I bent the baffle a little more aggressively than the stock unit for a slightly larger firebox










a fresh coat of polish 





a few small break in burns





and final seal of approval :coolsmile: 





I think it should be good to go for another.... umhhhhhh 20 years or so :lol:


----------



## tickbitty (Mar 28, 2008)

I just wanted to bump this old post to the top so the recent poster about rebuilding one of these will see it. 

(Oh, and FRWINKS, nice looking dog!) - and stove too...


----------



## rhamm17 (Dec 16, 2010)

I am going to be rebuilding a Hearthstone II soon.  Earlier in this thread, pictures of the rebuilding process were posted on PhotoBucket.  They have been removed or moved.  Would it be possible for the original poster to re-post these pictures?

I have no idea what condition the stove is in since I have not yet taken delivery of it.  

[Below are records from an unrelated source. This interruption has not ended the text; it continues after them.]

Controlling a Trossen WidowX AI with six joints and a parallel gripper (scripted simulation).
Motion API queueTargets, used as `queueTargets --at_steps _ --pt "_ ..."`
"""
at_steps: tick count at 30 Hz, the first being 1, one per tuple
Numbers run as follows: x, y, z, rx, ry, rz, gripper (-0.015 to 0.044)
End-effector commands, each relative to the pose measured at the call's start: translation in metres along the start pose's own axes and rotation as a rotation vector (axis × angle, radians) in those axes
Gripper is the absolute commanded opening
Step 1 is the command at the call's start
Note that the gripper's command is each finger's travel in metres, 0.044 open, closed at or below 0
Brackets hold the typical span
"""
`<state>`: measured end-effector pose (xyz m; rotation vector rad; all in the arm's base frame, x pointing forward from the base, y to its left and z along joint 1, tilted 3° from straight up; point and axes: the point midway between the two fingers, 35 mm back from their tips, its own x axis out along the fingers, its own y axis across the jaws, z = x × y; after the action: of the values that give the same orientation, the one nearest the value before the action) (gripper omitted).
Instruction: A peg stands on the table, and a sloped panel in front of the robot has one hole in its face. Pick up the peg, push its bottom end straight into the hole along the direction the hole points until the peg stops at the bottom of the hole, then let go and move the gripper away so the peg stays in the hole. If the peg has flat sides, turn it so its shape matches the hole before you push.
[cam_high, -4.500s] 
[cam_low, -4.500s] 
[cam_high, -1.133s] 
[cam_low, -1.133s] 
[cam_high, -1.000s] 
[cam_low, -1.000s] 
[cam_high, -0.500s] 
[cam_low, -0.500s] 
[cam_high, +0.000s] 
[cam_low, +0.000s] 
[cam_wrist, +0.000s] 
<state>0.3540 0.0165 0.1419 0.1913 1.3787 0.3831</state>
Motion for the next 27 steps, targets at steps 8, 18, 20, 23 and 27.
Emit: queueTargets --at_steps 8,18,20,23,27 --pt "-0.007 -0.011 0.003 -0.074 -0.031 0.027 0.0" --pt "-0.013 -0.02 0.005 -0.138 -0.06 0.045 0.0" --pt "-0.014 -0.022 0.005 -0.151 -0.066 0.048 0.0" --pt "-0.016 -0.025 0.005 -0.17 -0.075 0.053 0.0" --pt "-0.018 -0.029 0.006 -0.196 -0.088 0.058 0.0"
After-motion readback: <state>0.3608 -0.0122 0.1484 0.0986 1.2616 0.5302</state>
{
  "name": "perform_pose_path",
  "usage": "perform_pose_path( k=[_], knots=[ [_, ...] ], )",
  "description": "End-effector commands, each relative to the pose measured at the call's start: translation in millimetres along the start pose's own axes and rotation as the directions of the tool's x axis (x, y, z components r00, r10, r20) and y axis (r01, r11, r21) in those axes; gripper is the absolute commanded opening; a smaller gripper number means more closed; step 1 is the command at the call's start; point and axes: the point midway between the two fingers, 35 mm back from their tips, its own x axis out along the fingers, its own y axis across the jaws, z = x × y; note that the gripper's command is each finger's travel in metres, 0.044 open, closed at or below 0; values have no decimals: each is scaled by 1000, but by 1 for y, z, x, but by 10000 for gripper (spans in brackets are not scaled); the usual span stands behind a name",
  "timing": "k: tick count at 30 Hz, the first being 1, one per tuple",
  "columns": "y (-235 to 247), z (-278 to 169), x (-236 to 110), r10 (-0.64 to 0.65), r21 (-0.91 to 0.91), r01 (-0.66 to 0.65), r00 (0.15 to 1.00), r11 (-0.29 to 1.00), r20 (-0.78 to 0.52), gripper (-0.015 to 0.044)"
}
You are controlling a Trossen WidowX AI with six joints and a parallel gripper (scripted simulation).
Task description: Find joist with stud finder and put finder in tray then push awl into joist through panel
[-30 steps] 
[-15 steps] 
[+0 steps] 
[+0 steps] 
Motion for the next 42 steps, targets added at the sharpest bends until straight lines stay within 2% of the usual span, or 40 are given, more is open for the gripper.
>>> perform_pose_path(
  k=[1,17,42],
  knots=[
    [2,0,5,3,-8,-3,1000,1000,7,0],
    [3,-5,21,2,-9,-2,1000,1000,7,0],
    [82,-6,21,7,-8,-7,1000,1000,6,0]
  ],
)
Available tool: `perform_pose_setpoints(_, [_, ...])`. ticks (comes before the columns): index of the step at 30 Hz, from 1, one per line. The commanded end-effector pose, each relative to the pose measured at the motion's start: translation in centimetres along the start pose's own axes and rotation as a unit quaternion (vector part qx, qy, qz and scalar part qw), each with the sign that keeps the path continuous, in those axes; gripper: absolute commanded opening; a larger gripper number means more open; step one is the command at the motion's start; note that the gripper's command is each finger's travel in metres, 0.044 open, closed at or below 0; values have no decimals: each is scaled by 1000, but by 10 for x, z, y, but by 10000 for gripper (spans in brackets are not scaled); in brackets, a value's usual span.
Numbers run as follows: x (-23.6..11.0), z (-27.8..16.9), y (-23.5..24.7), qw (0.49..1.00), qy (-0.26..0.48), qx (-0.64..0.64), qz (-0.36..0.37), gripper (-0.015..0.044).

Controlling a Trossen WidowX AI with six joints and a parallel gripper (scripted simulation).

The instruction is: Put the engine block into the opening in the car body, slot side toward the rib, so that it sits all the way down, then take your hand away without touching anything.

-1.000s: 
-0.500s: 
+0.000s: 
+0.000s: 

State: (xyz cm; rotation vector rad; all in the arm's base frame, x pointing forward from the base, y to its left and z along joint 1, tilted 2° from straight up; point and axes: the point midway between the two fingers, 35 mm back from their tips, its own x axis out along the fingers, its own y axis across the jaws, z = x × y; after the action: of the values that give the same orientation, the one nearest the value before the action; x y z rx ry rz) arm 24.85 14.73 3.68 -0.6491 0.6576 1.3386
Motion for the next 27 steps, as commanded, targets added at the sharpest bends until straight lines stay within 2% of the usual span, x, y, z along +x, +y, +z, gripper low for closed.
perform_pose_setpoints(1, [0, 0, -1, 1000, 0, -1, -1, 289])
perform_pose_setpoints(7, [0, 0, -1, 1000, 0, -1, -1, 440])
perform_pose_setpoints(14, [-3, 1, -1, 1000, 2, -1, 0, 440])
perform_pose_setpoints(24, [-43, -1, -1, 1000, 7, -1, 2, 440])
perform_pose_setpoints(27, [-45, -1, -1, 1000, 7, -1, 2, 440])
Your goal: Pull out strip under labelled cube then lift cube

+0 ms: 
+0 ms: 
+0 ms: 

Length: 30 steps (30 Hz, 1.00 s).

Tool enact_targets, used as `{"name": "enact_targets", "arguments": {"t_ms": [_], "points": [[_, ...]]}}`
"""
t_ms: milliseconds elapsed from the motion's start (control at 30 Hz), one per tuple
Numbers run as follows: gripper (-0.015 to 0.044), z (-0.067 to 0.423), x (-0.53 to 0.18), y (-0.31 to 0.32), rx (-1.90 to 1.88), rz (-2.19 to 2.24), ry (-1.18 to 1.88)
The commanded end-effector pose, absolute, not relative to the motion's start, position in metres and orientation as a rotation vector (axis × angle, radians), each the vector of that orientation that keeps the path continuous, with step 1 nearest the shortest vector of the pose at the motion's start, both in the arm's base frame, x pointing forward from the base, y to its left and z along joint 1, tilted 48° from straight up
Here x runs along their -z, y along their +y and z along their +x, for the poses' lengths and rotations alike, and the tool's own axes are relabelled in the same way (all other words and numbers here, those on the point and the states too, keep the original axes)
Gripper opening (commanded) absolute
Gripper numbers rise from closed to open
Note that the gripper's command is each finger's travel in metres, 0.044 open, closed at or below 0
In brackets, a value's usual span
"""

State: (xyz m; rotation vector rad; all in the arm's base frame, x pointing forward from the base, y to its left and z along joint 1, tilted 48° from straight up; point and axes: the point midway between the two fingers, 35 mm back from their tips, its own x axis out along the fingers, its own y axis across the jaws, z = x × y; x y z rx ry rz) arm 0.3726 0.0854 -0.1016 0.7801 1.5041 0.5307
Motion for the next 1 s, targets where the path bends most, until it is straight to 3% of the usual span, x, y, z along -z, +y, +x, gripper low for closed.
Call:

Also, how did the 1/4" steel plate work out for replacement of the internal cast iron pieces?

Thanks in advance.


----------



## Wood Heat Stoves (Dec 16, 2010)

http://woodheatstoves.com/hearthstone-ii-exploded-view-and-i-ii-parts-list-p-12306.html

here is the exploded view and parts list if you need


----------



## andme3 (Sep 2, 2014)

fbelec said:


> i rebuilt my hearthstone two upright. my stove was made in the mid to upper 80's. i could get the bad parts out of the stove but could not get the new parts in. so i took off the top. all one piece of cast iron but the 3 stones came off easy. you find once you start taking the stove apart that it should be done any way. very easy to do. everything on my stove was held together with small 1 inch coarse screws. the top comes off by removing the small screws at the top of each cast iron corner piece and give a good tug. and yes it is heavy. once the top is off you can do everything that you need to do to this stove. the side plate and the back plate are held in with 2 nuts and bolts
> on the bottom of the inside of the stove that go thru to the outside. the top baffle is held in with two long 3 or 4 inch screws with lock nuts to the top cast iron piece that the 3 stones sit on. tuff to remove while in the stove so i pulled them out together. and the back of the top baffle just sits on the back plate with the big h in the middle.
> 
> when you put it back together put in the back and side plates first. then lie the top baffle inside then put on the top cast iron piece then attach the top baffle with the two long screws and nuts.
> ...




I'm planning to tackle this same stove rebuild this Fall and your description is extremely helpful.  How are the top stones held in place,  just by furnace cement?  Can/should I remove these before I remove the entire top?  Seems like it would be easier to handle the top with the stones off.


----------



## begreen (Sep 2, 2014)

This is a seven year old thread. Start a new one and put a link in it to this thread so that you get current answers.


----------